University of Michigan applicant pushes to keep gender, race out of admissions

DETROIT (MCT) – Eric Russell didn’t get his wish, didn’t get admitted to the University of Michigan Law School next year.

But that’s OK with him – as long as his rejection was without consideration of his race or gender.

Russell, a 30-year-old white Auburn Hills, Mich., resident, got word recently that his admission to the law school was denied. He said he is prepared to believe the university followed Proposal 2 – which bans the use of race or gender in making admissions decisions.

“The university stated publicly that they’re in compliance,” he said Feb. 15. “I’m going to take them at their word until anything to the contrary surfaces.”

But he said he’ll keep fighting to make sure Proposal 2, approved by voters in November, remains the law of the state.

A soft-spoken and reserved instructor of Spanish and German at Wayne State University, Russell is the latest in a line of people who have fought to end affirmative action in the state’s university admission policies, a stand that places him in the company of Ward Connerly, Barbara Grutter and Jennifer Gratz.

He remains a party in the federal case challenging the Nov. 7 referendum’s constitutionality, with Russell defending the ballot question and saying he believes the issue of fairness outweighs the need for affirmative action. The American Civil Liberties Union, the NAACP and the group ‘By Any Means Necessary’ are among those challenging the constitutionality of the ban, arguing it only made it onto the ballot through voter fraud and that it is, on its face, discriminatory. A scheduling conference is set for March 21 before U.S. District Judge David Lawson in Detroit.

At issue for Russell is the fundamental right of voters to have their will carried out.

“People were very angry about this,” he said. “People who were not even applying to the University of Michigan were very upset, and I was too.” Russell’s belief that the issue comes down to a question of fairness notwithstanding, affirmative action supporters say the referendum – and the fight to implement it, represented by Russell – comes down to racism.

“He’s a front man for segregation, and that whatever he’s saying, the truth of the matter is that he’s aiming to exclude thousands of black and Latino students from the universities of this state,” said Shanta Driver, spokeswoman for ‘By Any Means Necessary.’

“The real heroes are the Latino and black students who are standing up for their rights, building a new civil rights movement and demanding equality.

Then, after the election, he said he was outraged to hear University of Michigan President Mary Sue Coleman pledge to fight the ban.

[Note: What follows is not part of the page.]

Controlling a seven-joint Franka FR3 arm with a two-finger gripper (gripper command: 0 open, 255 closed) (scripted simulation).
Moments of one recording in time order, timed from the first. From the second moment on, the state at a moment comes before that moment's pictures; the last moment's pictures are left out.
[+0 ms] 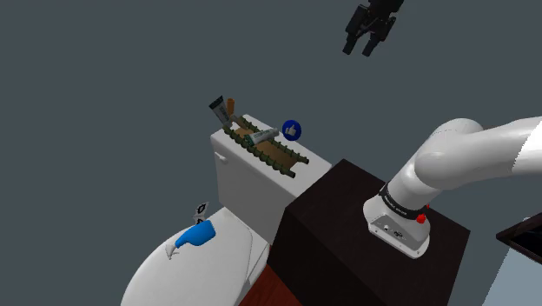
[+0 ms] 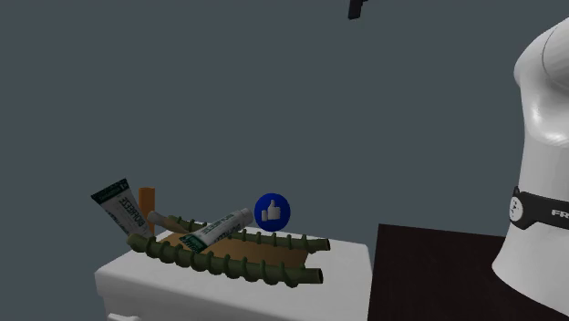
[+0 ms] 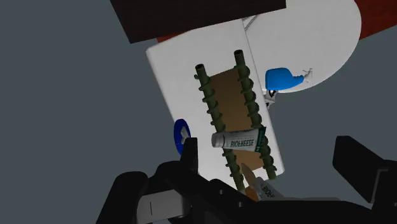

“I believe she was slapping the voters in the face, and the applicant pool as well,” Russell said. “To me, her underlying message was … essentially we’ll do anything we can to not follow this.”

After that, Russell sought out Terence Pell, president of the Washington, D.C.-based Center for Individual Rights, to represent him in a lawsuit Russell filed in Washtenaw County Circuit Court seeking an order requiring the university to immediately comply with the ban. As someone with an application to Michigan’s law school, he had standing to file in court.

Last month, the University of Michigan announced it would comply with the referendum, leading Russell to drop that lawsuit.

The federal case is pending. He is the only individual mentioned in the case on the side supporting the ban, while ‘By Any Means Necessary’ has more than two dozen opposing it.

“I’m not suing for admission. I’m suing for equal treatment under the law without regard to race,” Russell said several weeks ago. “If they reject me because my GPA is too low, because my test scores are too low and they don’t think I’ll be able to cut it in their program, then so be it.”

Last fall, Russell got involved with Proposal 2 by volunteering in the campaign headed by Gratz and Connerly, who pushed and passed a similar ballot issue in California a decade ago.

Russell said he just wanted to support a cause he believed in.

“I am a newspaper reader, and a news consumer, so I knew that it was out there, and I have interest in what goes on in my country, in my state,” he said. Russell wrote letters to various newspapers, including the Free Press, supporting the ban.

Russell’s mother, Carol Russell, said it’s not surprising that her son would step forward in this case.

“He’s a very determined person when he gets something in his mind,” she said. “This doesn’t surprise me at all. He told me, ‘I will be president some day.’ I don’t know whether he was being funny or not. I could see him doing it, once he puts his mind to it.”

Russell said he plans to attend Wayne State’s law school next year, and that he’ll try again for admission to the University of Michigan through a transfer.

“What is most important to me is that my original application and my transfer application are processed under the new law – that no matter when I apply, I receive fair consideration,” he said.